概要
円筒形で、不用のときは小さく畳んで懐中に入れて携帯のできる提灯のこと。童謡「お猿のかごや」の歌詞にも登場することで有名。
東海道五十三次の宿場町であった小田原(後の神奈川県小田原市)は旅人の往来が多く、江戸時代中期に小田原の甚左衛門(じんざえもん)という提灯職人が旅人が携帯しやすいよう考案したものが起源とされる。
①上下の蓋が大雄山最乗寺(南足柄市)の霊木で作られているので、道中の魔除けになると信じられていたこと。②折りたたむと懐中に入るので懐提灯ともいわれ、携帯に便利なこと。③本体の胴部蛇腹部分に使われている竹ひごが四角形に削られているので糊付け面が多く、雨や霧にあたっても剥げにくく丈夫なこと。これら三つの特徴を「三得」と呼ぶ宣伝文句により、江戸時代には全国的に普及し、小田原土産としても知名度が高かった。
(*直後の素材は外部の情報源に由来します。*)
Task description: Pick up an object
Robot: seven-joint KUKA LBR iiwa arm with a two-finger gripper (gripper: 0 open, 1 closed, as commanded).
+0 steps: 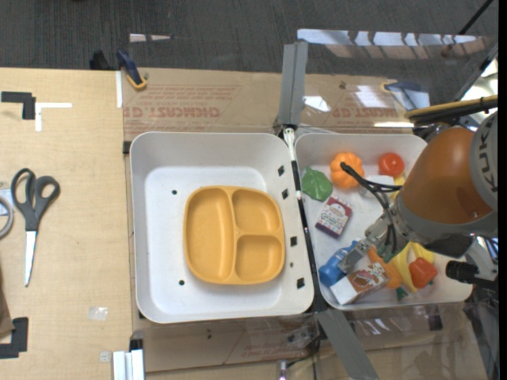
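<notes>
The right bin [360, 142] holds several small things: an orange pumpkin [346, 169], a red tomato [390, 164], a green pepper [316, 184], a maroon packet [334, 217], a blue bottle [336, 264] and a white-and-brown box [361, 281]. My gripper [374, 239] reaches down from the right into the lower middle of this bin, just above the blue bottle and the box. The arm's orange band [445, 179] covers the bin's right part. Yellow and orange-red pieces [420, 269] lie under the wrist.
The left bin [158, 212] carries a yellow divided plate [234, 234]. Scissors [32, 204] lie on the wooden bench at far left. A blue clamp [131, 68] sits at the back. A grey post [292, 81] stands between the bins' far ends.
</notes>
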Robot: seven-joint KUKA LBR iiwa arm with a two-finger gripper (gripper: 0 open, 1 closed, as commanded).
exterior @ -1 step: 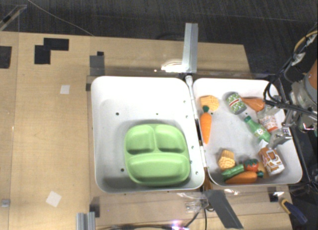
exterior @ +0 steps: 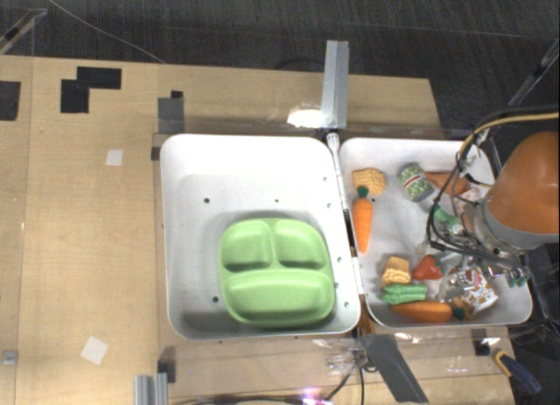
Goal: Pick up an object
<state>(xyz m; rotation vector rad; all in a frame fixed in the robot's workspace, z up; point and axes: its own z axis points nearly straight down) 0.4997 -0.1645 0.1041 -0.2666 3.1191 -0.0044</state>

ただ、実用品としての価値が高かったぶん、近代に入ると提灯の役割は懐中電灯などにとって代わられ需要が落ち込み、今では小田原市内に存続する提灯屋はたった2軒のみとなっている。
しかしながら、JR小田原駅の改札口の上には巨大な提灯がぶら下がっていたり、毎年夏には「小田原ちょうちん夏まつり」が開催されているなど、現在も小田原提灯は小田原のシンボルとして市民に親しまれている。